If you want to stabilize your code, then write small test cases for each function which make sure that they work correctly.
In your case, run a puzzle, and determine which field is wrong. Then guess which function might produce the wrong output. Call it with the input to see what it really does. Repeat for every bug you find.
[EDIT] The module unittest is your friend.
I'd like to help you in a way that you can write the actual code, so here is some explanation, and some pseudo-code.
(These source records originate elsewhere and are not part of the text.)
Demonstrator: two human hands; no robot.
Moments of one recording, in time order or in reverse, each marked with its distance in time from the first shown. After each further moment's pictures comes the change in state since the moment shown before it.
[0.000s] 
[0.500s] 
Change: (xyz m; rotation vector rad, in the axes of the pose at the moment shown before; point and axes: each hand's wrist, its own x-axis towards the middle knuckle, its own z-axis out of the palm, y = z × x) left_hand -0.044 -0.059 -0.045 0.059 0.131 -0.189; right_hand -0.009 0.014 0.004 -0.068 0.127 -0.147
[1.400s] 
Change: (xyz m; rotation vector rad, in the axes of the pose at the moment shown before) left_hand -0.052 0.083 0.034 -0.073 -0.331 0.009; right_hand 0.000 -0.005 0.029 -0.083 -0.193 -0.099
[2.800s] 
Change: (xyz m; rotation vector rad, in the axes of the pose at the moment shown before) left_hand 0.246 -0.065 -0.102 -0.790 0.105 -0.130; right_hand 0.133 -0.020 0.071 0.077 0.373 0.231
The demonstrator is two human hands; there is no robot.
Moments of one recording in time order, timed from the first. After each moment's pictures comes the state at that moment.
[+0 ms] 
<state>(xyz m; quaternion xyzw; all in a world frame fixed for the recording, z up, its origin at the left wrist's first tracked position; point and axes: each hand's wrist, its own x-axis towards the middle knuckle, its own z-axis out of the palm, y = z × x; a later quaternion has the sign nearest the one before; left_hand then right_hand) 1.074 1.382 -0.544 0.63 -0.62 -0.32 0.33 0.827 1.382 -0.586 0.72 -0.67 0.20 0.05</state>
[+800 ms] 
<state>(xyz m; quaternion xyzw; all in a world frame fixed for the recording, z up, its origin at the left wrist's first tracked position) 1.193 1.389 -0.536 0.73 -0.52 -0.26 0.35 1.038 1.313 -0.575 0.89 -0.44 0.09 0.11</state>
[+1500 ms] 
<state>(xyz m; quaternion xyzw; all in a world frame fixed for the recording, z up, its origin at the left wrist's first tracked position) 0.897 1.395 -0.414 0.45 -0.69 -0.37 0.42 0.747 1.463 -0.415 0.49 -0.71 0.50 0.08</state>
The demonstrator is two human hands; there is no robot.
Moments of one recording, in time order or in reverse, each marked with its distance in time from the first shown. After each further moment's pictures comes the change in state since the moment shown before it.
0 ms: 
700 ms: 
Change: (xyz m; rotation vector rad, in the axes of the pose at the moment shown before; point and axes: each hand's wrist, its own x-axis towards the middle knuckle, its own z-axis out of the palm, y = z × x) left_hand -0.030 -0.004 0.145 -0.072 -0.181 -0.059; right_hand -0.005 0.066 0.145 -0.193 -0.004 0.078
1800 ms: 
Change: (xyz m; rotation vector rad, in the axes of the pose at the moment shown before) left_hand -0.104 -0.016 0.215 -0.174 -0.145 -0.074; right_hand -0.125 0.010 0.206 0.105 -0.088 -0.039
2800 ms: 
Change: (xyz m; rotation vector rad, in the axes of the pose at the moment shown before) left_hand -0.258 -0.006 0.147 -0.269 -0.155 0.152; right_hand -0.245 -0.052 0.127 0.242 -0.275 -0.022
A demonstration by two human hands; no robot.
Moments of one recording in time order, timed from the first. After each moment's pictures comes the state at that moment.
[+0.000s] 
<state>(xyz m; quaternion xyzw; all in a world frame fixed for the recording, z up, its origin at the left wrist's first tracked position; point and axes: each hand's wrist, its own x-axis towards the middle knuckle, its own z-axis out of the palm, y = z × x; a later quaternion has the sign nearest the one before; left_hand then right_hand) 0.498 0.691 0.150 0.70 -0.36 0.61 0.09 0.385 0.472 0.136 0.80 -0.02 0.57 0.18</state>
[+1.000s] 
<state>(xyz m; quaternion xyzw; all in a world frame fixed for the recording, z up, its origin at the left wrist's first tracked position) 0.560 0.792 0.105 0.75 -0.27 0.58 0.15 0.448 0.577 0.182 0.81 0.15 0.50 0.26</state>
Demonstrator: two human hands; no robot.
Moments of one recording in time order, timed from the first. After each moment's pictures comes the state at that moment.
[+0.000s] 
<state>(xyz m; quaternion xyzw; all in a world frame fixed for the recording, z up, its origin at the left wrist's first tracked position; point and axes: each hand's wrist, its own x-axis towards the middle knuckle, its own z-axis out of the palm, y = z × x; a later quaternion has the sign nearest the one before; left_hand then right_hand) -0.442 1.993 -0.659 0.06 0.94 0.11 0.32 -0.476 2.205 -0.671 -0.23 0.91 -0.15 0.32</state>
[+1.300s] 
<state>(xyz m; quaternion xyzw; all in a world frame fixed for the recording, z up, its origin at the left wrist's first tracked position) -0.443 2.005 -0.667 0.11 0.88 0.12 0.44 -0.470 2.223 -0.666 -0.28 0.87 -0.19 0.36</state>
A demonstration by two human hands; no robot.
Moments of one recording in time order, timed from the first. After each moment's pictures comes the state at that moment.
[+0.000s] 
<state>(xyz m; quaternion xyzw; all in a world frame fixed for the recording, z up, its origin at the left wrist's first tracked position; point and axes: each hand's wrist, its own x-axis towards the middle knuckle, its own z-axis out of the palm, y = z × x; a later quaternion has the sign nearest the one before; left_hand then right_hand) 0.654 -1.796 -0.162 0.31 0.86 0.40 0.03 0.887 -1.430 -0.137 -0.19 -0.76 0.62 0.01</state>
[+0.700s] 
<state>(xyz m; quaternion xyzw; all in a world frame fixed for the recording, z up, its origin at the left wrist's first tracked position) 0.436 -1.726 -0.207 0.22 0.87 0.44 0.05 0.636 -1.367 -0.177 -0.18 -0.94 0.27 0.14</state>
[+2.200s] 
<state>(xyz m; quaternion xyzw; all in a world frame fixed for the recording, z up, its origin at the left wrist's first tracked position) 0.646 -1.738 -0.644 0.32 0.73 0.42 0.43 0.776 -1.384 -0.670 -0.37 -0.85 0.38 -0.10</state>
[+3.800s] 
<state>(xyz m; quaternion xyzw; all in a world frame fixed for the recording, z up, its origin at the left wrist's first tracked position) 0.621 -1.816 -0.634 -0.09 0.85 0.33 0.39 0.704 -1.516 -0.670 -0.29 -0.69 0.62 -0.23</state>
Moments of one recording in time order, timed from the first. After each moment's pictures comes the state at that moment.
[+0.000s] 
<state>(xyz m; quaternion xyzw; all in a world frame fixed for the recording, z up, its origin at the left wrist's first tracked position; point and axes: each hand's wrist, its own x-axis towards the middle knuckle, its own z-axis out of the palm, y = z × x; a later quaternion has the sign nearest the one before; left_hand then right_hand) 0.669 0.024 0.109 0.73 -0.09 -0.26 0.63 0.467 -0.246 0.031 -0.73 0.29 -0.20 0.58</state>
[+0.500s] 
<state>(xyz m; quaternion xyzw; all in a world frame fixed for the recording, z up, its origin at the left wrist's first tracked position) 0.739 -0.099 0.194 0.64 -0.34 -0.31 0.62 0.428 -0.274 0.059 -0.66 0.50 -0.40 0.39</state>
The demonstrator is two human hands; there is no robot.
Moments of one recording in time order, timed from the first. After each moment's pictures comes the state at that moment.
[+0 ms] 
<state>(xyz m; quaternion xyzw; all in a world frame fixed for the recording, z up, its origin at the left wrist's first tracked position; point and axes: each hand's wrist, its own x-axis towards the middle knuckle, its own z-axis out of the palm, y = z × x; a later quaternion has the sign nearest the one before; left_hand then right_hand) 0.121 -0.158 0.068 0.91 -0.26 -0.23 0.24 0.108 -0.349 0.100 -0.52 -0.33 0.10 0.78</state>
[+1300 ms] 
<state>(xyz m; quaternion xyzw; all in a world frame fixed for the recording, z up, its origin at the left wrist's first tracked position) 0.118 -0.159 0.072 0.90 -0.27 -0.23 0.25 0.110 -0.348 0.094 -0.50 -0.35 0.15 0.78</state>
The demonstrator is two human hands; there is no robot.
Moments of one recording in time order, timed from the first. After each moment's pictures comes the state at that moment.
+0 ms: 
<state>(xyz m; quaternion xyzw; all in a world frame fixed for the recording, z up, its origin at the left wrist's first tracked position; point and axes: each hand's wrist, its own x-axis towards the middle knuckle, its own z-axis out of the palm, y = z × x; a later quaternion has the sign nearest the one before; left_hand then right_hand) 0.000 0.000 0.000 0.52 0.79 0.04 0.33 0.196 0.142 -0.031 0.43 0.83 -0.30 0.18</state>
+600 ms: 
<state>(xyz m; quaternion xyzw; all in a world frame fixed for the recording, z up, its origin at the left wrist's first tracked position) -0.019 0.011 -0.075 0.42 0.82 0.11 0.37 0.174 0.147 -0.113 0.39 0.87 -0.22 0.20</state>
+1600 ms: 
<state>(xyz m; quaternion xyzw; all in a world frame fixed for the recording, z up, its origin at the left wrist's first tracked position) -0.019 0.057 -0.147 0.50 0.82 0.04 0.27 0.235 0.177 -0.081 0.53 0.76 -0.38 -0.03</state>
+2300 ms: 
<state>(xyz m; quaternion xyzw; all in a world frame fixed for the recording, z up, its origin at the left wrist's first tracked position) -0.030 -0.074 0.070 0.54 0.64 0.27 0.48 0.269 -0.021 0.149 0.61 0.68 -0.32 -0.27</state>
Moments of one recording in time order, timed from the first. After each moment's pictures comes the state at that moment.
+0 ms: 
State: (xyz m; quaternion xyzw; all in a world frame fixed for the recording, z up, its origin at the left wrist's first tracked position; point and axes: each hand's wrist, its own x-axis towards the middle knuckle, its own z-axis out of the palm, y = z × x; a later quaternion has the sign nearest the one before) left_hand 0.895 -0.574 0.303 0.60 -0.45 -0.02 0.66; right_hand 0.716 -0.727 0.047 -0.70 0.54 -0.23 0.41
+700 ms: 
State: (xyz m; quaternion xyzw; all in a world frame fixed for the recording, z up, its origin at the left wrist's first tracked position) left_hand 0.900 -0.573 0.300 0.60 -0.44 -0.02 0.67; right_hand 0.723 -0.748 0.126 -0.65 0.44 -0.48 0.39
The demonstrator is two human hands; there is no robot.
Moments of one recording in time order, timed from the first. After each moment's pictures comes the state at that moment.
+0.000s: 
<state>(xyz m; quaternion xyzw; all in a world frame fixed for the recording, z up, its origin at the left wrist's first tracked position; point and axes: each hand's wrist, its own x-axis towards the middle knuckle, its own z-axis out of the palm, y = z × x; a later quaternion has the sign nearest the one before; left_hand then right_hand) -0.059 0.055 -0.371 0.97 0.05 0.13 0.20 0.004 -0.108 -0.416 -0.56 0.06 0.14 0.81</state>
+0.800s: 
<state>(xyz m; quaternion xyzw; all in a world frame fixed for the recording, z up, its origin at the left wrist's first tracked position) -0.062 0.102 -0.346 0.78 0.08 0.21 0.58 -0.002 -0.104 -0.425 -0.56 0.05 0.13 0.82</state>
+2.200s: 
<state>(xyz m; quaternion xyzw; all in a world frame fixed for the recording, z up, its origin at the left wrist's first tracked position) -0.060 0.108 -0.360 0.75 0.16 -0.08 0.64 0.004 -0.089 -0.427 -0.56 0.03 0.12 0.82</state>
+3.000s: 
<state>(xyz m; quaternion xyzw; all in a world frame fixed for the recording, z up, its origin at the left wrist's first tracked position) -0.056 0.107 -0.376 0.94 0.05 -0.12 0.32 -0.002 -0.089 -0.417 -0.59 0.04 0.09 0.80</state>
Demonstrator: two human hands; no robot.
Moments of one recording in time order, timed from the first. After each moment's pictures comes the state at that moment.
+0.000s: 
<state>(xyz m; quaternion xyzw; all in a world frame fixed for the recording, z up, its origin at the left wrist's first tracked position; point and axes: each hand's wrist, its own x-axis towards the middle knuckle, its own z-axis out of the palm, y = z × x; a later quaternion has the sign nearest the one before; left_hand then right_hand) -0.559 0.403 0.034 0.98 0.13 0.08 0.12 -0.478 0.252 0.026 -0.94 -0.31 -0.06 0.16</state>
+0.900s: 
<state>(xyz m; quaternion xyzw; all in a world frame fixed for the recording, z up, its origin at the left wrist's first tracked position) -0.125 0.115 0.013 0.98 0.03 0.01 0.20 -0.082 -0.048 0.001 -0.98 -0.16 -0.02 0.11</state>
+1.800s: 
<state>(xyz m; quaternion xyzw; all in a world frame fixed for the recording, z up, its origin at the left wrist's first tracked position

Those sudoku solvers that don't mimic human deduction logic are bruteforce-based. Basically, you'll need a backtrack algorithm. You have your has_conflict method, which checks whether the candidate is ok at first look. Then you write the backtrack algorithm like this:
Solve(s):
Pick a candidate.
Does it have a conflict? If yes, go back, and pick another one.
No more empty cells? Then cool, return True.
Have you run out of candidates? Then it cant be solved, return False.
At this point, it seems ok. So call Solve(s) again, lets see how it works
out with the new candidate.
If Solve returned false, then after all it was a bad candidate. Go
back to picking another one.
If Solve returned True, then you solved the sudoku!
The main idea here is that if your guess was wrong, despite not having a conflict at first look, then a confliction will reveal itself somewhere deeper in the call tree.
The original sudokus have only one solution. You can extend this method to different solutions for sudokus that have them by trying any candidates despite the return value of Solve (but that will be very slow with this approach).
There's a nice trick to find out if a sudoku has more than one solutions. First try the candidates in natural order in every call of solve. Then try them backwards. Then do these two steps again, but this time run the algorithm from the last cell of the sudoku, stepping backwards. If these four solutions are identical, then it has only one solution. Unfortunately I don't have a formal proof, but it seemed to work all the time. I tried to prove it, but I'm not that great with graphs.
Solving sudoku need some bruteforcing method, I dont see those in your codes.
I also tried to do before, but finally I saw norvig's codes, its just working perfect.
and ended up with learning his codes finally.